As a sombre mood engulfed Kabimoi village in Eldama Ravine, Baringo County, following news of the death of Jonathan Toroitich, locals reminisced about a man who interacted well with them despite being born into privilege.
The son of former President Daniel Moi, JT, as he was popularly referred to, was a man with few protocols and no appointment was necessary to meet with him.
All that his visitors had to do was to be at the entrance to his home as early as 6am because he was an early riser.
Despite coming from the former president’s family, Jonathan did not live in the shadow of royalty; he mingled with the locals and always assisted as much as he could.
Geoffrey Kokoyo, a neighbour, said if they had any pressing issues, Jonathan was always keen to know what was happening.
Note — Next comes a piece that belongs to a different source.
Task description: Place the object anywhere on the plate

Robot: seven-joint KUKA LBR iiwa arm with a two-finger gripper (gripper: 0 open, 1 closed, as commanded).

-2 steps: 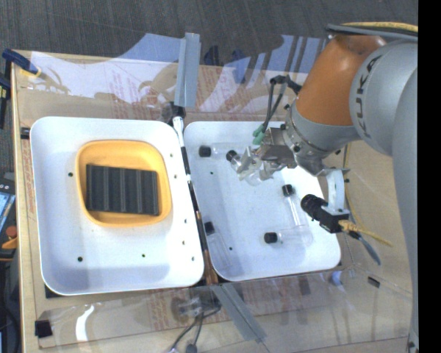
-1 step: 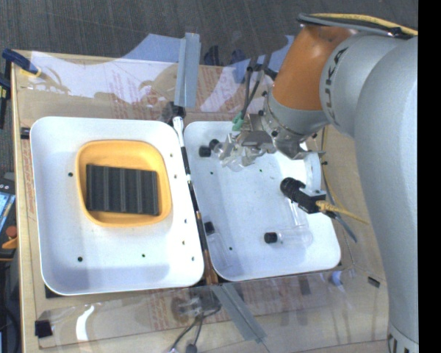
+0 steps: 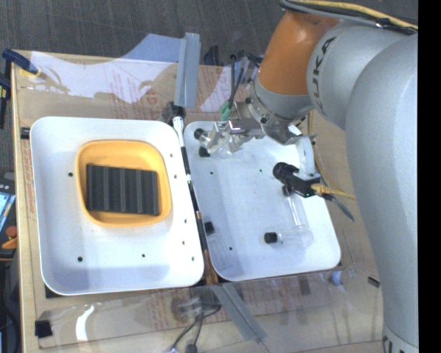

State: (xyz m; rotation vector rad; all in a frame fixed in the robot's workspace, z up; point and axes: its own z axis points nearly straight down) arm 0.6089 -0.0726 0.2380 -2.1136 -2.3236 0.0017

And even if he did not meet you in person, he would send someone with a kind word and his contribution.
“JT was a man you could meet and talk to one-on-one. He would stop by the road, get out of his car, greet people and inquire about what was happening in the village,” Mr Kokoyo said.
He described Jonathan as a man who led a private life away from his family.
“He never revealed much and you would not hear him brag that he had assisted so-and-so, or had done this-and-that. He did his things and walked away in silence,” he said.
Kokoyo revealed that when you had a problem and met Jonathan, you knew you would be sorted as long as your case was genuine. Many people, he said, had benefited from his generosity.
He said that he was among Jonathan’s fans who in the 1980s would leave their Solian village home and walk at least 14 kilometers to see him race.
“The Safari Rally was nothing without him. We watched the competition courtesy of him. Personally, I would leave home just to watch him pass, cheer and walk back home,” he said.
Kokoyo said Jonathan never held a grudge and he would tell you when he did not like something.
Selina Suge, a former councillor, said Jonathan played a fatherly role to the hundreds of people he lived with.
Ms Suge said the first-born son of the former president was a man who wished to see everyone lead a happy life. She described Jonathan as a mentor.
“He would assist all people and never discriminated against anyone. Those who sought help from him never regretted,” Suge said.
The former civic leader said Jonathan allowed them to graze their animals on his land because he had vowed he would not watch as villagers’ animals die in times of drought.
Jonathan, she added, had initiated many development projects in the area. These included schools and health centres.
The community, she said, had lost an important person. “We have lost a leader; a man who used his own resources on development programmes.”
Jonathan also donated ten acres of land for the construction of Jonathan K Moi Primary School, a public institution near his home.
Tomno Kigen, another resident, said he knew Jonathan as he grew up and that he had taught them the need to practise cash crop farming.
Kigen said Jonathan always pushed them to use all available resources to improve their lives.
Notably, Jonathan initiated Koibat Highland Water - an initiative meant to educate locals on the need to conserve water catchment areas.
Residents described Jonathan as a brilliant, selfless man who played a key role in improving the lives of his people. His actions, they said, would remain with them forever.